Alazza gets closer to the political action. A fearless photographer, he charges head-first into clashes between Israeli soldiers and Palestinian protesters with nothing more than a helmet and gas mask. These efforts don’t just show his mettle and commitment; they also provide raw, gritty footage that transports the viewer to the front lines of smoke-filled street skirmishes. Eventually, this tenacity catches up to Alazza when he’s shot in the face with a rubber bullet while snapping a picture of a soldier. Sporting a jagged scar under his right eye, he’s reminded of why he wants to pass his passion onto the Palestinian youth he teaches in a photography class. “I’m telling them not just to focus on the Israeli soldiers or the watchtower over the wall; capture something else, something new,” Alazza says. “We have lots of stories to tell about us as humans. There’s no way to escape from the politics in Palestine, but we try, at least.”

Hurdle’s debut comes at an especially contentious time in Israeli politics. Prime Minister Benjamin Netanyahu, the right-wing hardliner allied with President Trump, recently won a highly contested election to earn his fifth term in office. Days before, Netanyahu promised to annex the West Bank and other occupied territories if he was reelected, an unprecedented move that would likely erase any remaining hope of a two-state solution between Israel and Palestine.
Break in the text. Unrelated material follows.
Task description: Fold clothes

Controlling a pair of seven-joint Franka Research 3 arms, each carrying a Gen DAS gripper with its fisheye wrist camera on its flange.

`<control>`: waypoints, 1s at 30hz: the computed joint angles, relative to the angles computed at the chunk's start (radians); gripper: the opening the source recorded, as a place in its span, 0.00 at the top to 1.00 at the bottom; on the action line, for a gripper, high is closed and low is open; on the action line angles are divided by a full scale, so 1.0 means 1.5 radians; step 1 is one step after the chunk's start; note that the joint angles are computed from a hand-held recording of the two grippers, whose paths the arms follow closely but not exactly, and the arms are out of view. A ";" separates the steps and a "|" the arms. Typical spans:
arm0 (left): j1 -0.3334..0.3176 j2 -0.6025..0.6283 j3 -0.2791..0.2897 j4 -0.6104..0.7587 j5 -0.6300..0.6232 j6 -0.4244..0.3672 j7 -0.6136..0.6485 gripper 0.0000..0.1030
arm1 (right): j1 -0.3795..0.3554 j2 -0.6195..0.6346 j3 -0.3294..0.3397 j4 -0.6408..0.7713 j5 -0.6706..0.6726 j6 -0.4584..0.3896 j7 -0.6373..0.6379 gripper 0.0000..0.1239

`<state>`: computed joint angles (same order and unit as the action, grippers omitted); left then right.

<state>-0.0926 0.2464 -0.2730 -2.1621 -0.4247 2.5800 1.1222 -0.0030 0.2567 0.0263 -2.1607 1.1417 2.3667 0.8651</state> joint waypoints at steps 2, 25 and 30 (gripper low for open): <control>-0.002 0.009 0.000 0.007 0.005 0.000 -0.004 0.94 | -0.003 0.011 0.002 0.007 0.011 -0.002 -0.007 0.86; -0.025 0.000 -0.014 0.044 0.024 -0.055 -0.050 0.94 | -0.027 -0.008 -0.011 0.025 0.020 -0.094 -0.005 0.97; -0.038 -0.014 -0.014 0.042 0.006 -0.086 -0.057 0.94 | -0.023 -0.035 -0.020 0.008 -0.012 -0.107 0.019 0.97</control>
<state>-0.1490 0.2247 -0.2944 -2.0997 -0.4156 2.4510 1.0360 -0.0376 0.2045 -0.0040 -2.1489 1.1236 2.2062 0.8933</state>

While the election casts an especially dark shadow over the occupied territories Al Batsh and Alazza call home, it also underscores the importance of this film. Jehad, a member of Al Batsh’s parkour team who recently received his law degree, plans to use his legal expertise to aid future Palestinians in their fight for freedom. “Parkour changed me, it changed everything. I learned how to overcome the obstacles inside me,” he says. “When you climb a wall, it’s OK if you fail the first time, the second time. What matters is you never quit. No one can reach perfection, but you can improve yourself to reach the highest point. You can practice anything. Freedom is one of those things.”